Amazon CEO Jeff Bezos has invested $42 million for the construction of “10,000 Year Clock”. A 500-foot-tall clock designed to encourage long-range thinking is being constructed inside a mountain range in West Texas on property owned by Bezos.
On Tuesday (Feb. 20), Bezos tweeted the first video footage of an unusual project he’s funding. True to its name, the clock is designed to accurately keep time for 10,000 years. It’s powered by a combination of solar energy and occasional windings by any intrepid visitors who stray into the limestone cliffs of Texas’ Sierra Diablo mountain range sometime over the next 10 millennia.

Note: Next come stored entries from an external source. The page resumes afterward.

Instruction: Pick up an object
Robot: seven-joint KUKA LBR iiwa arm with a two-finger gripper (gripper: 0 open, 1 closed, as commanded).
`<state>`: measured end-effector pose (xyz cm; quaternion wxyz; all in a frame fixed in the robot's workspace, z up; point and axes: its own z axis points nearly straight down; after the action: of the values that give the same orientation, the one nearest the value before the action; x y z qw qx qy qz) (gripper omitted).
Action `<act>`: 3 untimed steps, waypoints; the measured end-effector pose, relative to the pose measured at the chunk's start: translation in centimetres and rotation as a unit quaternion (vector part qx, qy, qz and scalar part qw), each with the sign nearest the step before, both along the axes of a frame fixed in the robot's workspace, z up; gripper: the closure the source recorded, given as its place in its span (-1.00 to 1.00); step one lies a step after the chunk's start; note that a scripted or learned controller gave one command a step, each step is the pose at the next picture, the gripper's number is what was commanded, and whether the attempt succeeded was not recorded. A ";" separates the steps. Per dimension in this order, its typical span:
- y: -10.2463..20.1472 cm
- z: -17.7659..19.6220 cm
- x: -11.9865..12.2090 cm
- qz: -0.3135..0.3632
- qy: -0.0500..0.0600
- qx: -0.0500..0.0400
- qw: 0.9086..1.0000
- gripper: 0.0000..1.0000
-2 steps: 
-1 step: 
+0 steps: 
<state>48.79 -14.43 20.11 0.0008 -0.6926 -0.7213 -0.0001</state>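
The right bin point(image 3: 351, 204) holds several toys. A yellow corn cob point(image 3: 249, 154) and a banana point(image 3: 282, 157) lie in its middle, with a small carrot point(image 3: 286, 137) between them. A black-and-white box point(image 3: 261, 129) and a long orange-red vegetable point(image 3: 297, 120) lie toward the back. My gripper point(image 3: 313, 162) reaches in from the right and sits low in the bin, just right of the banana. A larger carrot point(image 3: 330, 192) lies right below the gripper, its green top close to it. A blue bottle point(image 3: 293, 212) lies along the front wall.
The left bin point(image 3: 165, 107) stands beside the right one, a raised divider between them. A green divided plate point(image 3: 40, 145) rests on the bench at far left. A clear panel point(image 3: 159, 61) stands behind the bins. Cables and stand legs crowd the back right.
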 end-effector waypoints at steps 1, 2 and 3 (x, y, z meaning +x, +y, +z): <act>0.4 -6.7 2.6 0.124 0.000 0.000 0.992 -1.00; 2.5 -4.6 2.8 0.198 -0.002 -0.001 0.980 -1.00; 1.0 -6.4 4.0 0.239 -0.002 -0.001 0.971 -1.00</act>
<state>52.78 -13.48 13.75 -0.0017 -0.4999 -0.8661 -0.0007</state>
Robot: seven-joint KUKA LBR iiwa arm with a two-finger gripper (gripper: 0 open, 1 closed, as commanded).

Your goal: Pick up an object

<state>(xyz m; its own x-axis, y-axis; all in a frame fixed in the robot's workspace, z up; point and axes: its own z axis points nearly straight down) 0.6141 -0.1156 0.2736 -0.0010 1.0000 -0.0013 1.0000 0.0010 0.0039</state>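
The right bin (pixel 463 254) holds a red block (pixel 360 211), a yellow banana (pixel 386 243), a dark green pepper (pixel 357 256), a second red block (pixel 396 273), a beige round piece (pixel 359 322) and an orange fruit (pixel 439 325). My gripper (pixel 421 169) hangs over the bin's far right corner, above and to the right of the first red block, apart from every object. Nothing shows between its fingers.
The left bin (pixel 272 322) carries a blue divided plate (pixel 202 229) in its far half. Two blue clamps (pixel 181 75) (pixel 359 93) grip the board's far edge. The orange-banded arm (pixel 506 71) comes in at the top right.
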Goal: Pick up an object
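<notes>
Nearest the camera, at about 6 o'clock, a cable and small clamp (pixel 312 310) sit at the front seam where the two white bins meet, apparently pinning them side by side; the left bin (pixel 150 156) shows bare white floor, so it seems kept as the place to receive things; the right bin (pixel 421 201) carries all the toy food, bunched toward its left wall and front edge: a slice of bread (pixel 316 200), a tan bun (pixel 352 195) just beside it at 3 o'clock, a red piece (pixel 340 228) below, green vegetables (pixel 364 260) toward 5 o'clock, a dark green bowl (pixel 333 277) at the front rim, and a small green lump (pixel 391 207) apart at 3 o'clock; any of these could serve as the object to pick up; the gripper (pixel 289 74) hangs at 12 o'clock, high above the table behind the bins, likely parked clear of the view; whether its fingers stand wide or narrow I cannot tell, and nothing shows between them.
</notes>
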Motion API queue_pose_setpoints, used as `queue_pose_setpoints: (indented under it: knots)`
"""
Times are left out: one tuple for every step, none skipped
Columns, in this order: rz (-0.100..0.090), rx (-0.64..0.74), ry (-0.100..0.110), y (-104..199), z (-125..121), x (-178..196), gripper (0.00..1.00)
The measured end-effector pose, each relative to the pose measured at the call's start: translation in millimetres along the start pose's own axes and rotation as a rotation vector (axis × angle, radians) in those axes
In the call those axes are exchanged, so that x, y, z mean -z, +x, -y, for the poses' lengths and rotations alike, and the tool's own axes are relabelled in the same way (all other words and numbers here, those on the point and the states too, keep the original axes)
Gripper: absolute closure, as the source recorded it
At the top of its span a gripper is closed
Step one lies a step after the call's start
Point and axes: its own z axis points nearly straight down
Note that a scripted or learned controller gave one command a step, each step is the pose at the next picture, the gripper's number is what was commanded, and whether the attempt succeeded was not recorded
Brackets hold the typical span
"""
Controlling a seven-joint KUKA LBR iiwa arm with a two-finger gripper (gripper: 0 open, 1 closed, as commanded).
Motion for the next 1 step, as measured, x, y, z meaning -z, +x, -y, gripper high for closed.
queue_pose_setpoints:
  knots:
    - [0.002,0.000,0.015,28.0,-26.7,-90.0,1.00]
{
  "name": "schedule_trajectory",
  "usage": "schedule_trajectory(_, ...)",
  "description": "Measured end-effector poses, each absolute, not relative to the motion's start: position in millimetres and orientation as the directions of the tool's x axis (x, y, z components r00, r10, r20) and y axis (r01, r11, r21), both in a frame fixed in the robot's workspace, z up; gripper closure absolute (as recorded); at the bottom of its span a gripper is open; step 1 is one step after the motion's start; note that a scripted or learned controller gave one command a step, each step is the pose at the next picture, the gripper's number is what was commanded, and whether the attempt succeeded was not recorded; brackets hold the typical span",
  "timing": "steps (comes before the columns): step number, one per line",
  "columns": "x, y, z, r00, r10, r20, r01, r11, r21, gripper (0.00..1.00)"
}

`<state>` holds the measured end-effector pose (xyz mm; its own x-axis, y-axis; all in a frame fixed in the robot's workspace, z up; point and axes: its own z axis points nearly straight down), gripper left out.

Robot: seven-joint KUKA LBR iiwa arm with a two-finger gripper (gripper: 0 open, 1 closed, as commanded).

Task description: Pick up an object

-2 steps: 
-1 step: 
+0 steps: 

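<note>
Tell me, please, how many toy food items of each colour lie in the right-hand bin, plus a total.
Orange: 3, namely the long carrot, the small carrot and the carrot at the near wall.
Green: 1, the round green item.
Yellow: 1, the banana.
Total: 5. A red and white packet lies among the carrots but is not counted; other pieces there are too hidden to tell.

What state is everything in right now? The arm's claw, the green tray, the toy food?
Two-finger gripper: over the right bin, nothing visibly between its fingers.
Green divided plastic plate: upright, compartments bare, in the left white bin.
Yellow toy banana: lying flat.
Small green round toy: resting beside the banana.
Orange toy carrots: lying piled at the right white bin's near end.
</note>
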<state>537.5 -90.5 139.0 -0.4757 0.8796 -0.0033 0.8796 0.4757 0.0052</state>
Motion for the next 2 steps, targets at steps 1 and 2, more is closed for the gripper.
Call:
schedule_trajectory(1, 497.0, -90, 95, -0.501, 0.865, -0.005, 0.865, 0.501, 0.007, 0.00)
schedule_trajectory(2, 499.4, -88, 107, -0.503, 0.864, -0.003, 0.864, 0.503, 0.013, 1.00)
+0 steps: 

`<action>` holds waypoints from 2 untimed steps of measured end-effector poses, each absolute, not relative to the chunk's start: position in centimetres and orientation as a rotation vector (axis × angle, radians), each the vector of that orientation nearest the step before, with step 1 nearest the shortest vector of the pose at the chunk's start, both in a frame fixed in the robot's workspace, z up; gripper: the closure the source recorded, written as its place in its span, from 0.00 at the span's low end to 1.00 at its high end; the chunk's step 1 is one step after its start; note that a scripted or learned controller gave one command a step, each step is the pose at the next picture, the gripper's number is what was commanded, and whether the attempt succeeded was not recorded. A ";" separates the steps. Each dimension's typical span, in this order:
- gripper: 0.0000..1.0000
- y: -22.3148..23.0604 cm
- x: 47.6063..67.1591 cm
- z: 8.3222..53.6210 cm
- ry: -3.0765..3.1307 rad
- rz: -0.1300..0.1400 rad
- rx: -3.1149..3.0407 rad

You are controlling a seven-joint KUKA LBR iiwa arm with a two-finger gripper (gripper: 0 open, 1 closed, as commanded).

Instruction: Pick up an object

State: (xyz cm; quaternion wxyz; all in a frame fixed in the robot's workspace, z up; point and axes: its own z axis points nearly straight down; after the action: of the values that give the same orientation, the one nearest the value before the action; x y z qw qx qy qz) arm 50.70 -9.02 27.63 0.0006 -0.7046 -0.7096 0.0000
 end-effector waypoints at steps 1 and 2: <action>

The actual idea for the clock comes from Danny Hillis, who originally proposed a 10,000-year clock in 1995 in Wired as a way to think about the long-term future of humanity and the planet. That idea grew into the Clock of the Long Now, a project by the Long Now Foundation, which Hillis went on to co-found to build an actual, working version of the proposed clock. The group built a couple of prototypes, but Bezos’ clock – which Hillis is designing – will be the first to function on a full scale. The team has spent the last few years machining parts for the clock and drilling through the mountain to store the components. It will have gears, chimes and a pendulum, made of stainless steel, titanium and high-tech ceramics, but Hillis says it will be very different from a standard clock.
“One of the big differences is that it runs very, very slowly. It ticks very slowly. Another big difference is that it actually doesn’t show you the time when you go up to it. It doesn’t show you the time until you wind it. The clock face shows the positions of the planets and the moon and the stars so it’s hopefully kind of a universal clock face that would make sense for somebody who doesn’t use exactly the same timekeeping systems that we do.”
There is no scheduled completion date for the project but when it is finished, visitors will be able to hike to the site see it. “The nearest airport is several hours away by car” and a rugged foot trail that rises almost 2,000 feet above the valley floor. Would you spend $42 million for a clock that ticks once a year?